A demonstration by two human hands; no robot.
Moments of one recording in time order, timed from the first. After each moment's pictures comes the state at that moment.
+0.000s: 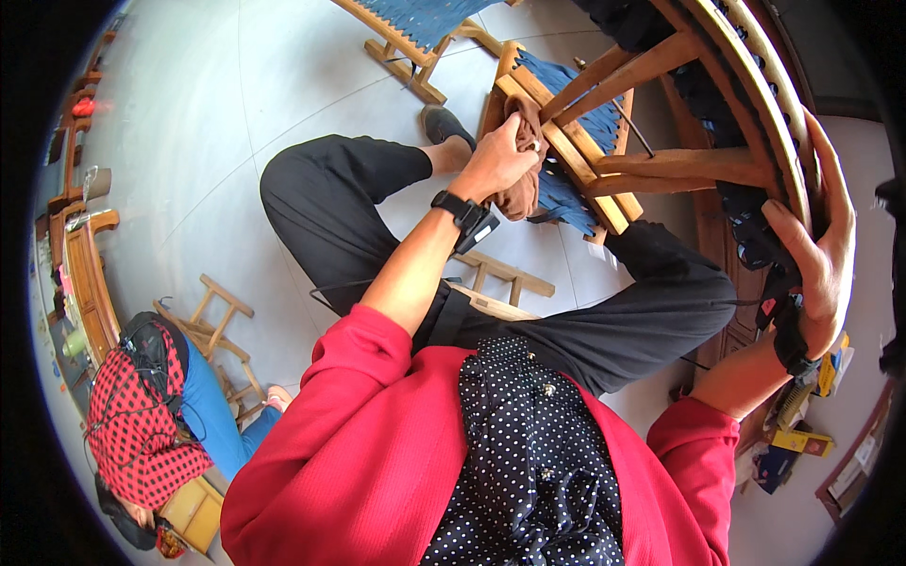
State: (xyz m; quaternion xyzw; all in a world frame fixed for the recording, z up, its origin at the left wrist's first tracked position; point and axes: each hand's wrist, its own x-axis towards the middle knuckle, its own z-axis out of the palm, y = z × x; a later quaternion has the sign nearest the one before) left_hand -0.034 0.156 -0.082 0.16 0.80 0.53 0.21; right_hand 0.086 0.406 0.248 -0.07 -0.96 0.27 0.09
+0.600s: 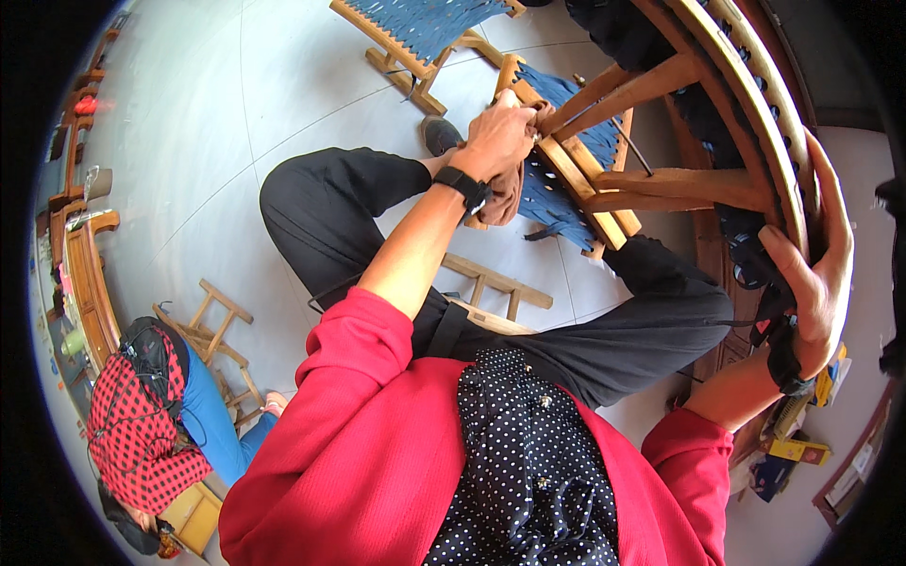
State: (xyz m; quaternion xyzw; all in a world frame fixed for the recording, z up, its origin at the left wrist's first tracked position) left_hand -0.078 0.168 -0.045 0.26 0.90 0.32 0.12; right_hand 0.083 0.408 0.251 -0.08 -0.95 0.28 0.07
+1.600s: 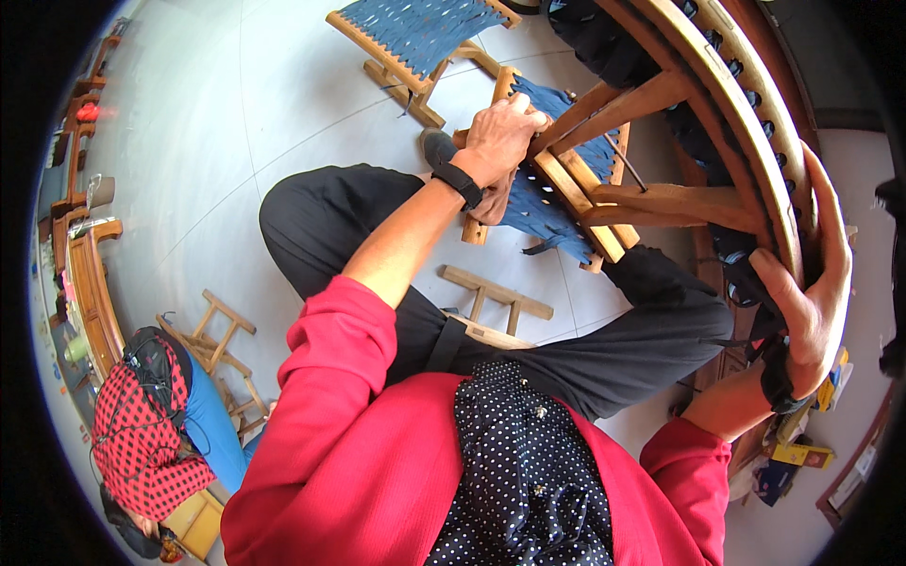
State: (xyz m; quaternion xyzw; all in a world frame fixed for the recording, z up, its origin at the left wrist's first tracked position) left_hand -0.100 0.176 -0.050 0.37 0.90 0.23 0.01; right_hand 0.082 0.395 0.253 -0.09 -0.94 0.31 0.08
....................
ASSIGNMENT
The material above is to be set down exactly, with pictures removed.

WRITTEN RESPONSE
A demonstration by two human hands; no robot.
Moments of one recording in time order, timed from the first. After each moment's pictures comes the state at that moment.
+0.000s: 
State: (xyz m; quaternion xyzw; all in a world frame fixed for the recording, z up, its origin at the left wrist's first tracked position; point and axes: each hand's wrist, its own x-axis towards the middle knuckle, its own z-axis out of the palm, y = z × x; a later quaternion has the sign nearest the one before) left_hand -0.034 0.156 -0.082 0.16 0.80 0.53 0.21; right_hand 0.086 0.406 0.248 -0.07 -0.96 0.27 0.09
+0.600s: 
State: (xyz m; quaternion xyzw; all in a world frame fixed for the recording, z up, its origin at the left wrist's first tracked position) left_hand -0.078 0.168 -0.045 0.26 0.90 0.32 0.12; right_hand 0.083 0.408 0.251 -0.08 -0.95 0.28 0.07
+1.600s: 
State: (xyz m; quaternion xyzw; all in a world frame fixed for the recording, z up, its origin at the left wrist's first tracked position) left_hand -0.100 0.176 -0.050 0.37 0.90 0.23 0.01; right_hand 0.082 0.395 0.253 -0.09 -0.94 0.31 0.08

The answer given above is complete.